Я никогда не давала поводов Сигурду, в отличие от него, со всеми этими брандстанскими девицами, подсылаемыми моей прекрасной свекровью Орле («Змеёй»). Сигурд смеялся, любезничал с ними, позволял ненароком касаться себя. Что, меня не сердило это?! Но я ничего не говорила, ни разу, сохраняла достоинство, тем более что я не верила, что ему хотя бы нравится то, что они делают. Я вижу, что он позволяет им вольничать, чтобы вызвать мою ревность…

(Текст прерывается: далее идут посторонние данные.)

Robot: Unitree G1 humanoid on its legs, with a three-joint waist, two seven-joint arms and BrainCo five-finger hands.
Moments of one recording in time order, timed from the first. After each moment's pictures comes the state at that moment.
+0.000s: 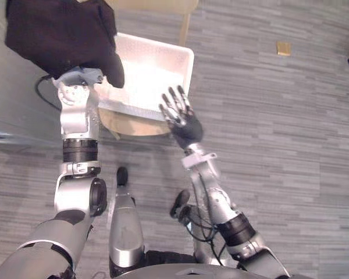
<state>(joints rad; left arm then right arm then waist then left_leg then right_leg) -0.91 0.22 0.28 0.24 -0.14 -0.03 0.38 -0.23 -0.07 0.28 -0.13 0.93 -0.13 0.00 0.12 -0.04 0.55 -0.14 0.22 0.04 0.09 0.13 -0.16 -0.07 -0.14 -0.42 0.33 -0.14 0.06</state>
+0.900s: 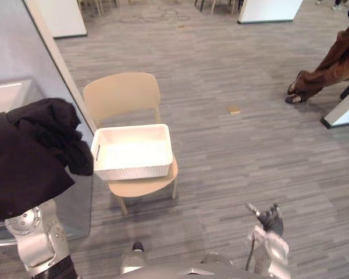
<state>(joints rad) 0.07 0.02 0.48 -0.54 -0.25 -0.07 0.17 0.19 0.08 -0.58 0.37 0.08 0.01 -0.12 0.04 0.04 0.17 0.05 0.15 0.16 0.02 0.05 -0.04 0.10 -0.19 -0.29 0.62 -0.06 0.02</state>
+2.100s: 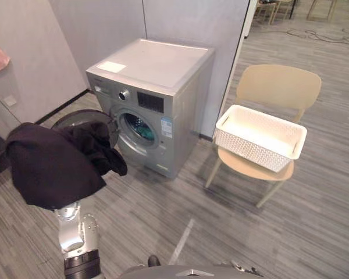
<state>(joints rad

– Ты слишком свободна, – сказал Боян, глядя мне в глаза. – Это так страшно: любить тебя, когда ты будто птица. Взмахнёшь крыльями в любой момент, и нет тебя. Чем тебя удержишь?
Я покачала головой:
– Поэт в тебе говорит.
– Не сейчас. Я знаю, о чём говорю, – без улыбки проговорил Боян. – Куда идёшь-то?
– Тебе лучше не знать, – я покрыла плечи большим платком, какой-то холодный ветер дул с утра, дождей притащит, наверняка, дождёмся тогда вестей из Норборна не раньше, чем через месяц.
– Почему это мне лучше не знать?
– Первый у кого Сигурд спросит, где я, это ты. Не найдёт меня, через час забудет злится.
Резонно, конечно. Но будто бы Сигурд не догадается, где её искать? Будто много мест, где она может быть в Сонборге… И если разозлился всерьёз, до вечера ещё хуже будет…
Я отправилась к Дионисию. Сигурд не любил бывать у него, говорил, что он его будто обволакивает. Я понимала, что Сигурд имеет в виду. Арианец Дионисий рассказывал о своей вере много, увлекательно. Но Сигурду не была близка ни идея жертвы за всё человечество, в которую Бог почему-то принёс своего сына, ни всетерпимость Дионисия и его убеждённость, что центр цивилизации был и навсегда останется только в Элладе.